Press 'q' or Ctrl-C to abort, almost any other key for status

WtA              (wahab)

ZeU              (wahib)

OcX              (wahub)

3g 0:00:00:00 DONE (2017-10-02 13:56) 50.00g/s 50.00p/s 100.0c/s 100.0C/s OcX

Use the "--show" option to display all of the cracked passwords reliably

So we got this hash cracked with JTR. As we can see the password is only 3 character long. Back to the question "Tiga Abdul - Abdul Wahab, Abdul Wahib & Abdul Wahub" what do we got if we combine all those password.

WtaZeUOcX 

Look like a flag? Maybe? What if we convert the string into ROT 13 Cipher? 

Our flag is JgnMrHBpK

Well....Jangan marah ye, nnt kena jual. hahaaa..

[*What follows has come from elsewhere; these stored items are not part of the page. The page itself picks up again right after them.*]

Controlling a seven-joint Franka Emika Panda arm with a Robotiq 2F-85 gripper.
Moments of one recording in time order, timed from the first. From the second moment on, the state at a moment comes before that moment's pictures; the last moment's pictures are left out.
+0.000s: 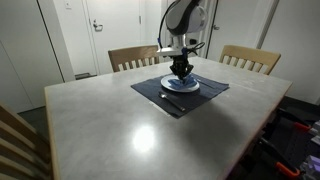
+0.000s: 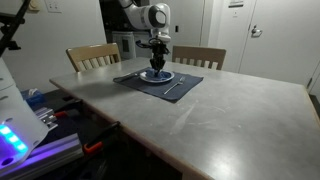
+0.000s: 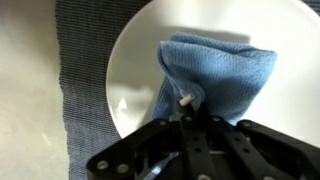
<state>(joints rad) 0.16 0.66 -0.12 -1.81 0.04 2.24 1.44</state>
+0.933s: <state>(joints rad) 0.19 0.66 -0.06 -1.79 0.06 2.24 1.43</state>
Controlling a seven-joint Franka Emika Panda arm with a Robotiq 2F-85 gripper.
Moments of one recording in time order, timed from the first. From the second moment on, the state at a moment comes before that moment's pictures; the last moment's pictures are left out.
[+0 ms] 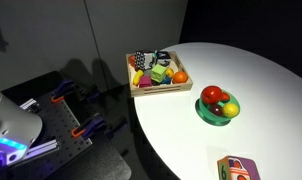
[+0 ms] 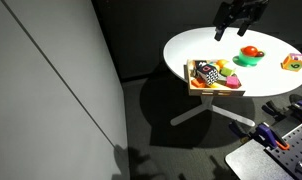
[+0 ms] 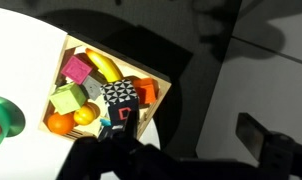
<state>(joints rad) 0.08 -0.40 0.23 -2.50 0.10 2.23 0.36</state>
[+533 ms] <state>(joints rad) -0.01 -0.36 0.17 -2.49 -0.03 2.19 0.36</state>
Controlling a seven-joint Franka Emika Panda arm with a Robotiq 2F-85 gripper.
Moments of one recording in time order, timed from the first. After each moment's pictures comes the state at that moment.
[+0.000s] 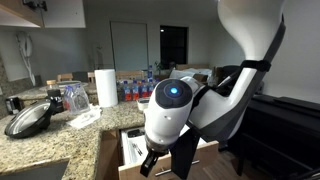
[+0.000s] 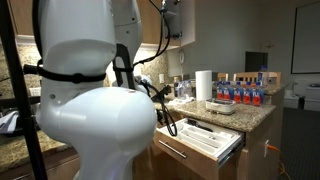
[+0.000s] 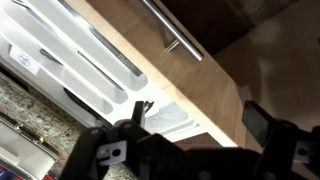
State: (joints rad) arm 0.32 0.03 0.37 -2.61 -1.37 2.73 1.30
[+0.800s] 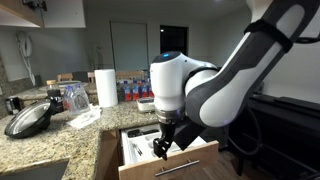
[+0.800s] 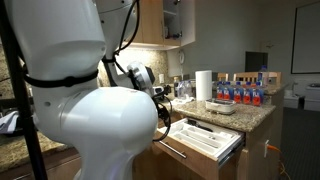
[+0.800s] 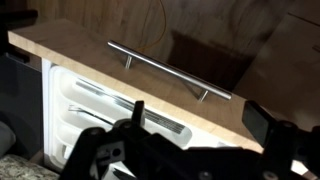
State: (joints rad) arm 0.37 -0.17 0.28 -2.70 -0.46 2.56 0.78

Last one! Forensic Challenge - Steganography

This one quite thinker. We have to find hidden flag in this images:

Normally we'll be using standard photo/images like Photoshop or Gimp etc, but that might not be the right tools to find the answers. So, I'm gonna use this one, a freeware hex editor or any hex editor that you like.

At first, when we open up the images with the editor. Notice there is a Google? Let's find if there any Google within the images. By right you should find two text-string with "Google" 

If you really look into and check back on the hex code, the code itself are being repeated. So? Did you notice what are the different between those two?

Going back to the second code with text-string Google.

The additional code was, 526d685a4e485a364e474575546e6856655735344d30453d and this may be our answer for this challenges. 

I put clue for this, "Encryption within Encryption" With the hash we got, what are the exactly code that we have? 

Its simple, identify and decode it! That's it! 

1. 526d685a4e485a364e474575546e6856655735344d30453d (Hex Code)

2. RmhZNHZ6NGEuTnhVeW54M0E= (Base64)

3. FhY4vz4a.NxUynx3A

One the of the participant already got this, they fail to identify the last one which is actually using ROT 13 Cipher. The answer for it was: 

SuL4im4n.AkHlak3N 

That's concluded my writeups. I did plan to put a Binary Analysis Challenges for this CTF, but I'm not really good with my Reverse Engineering skills, knowledge etc. Maybe next time.

Any comments and critic are welcome. Thanks!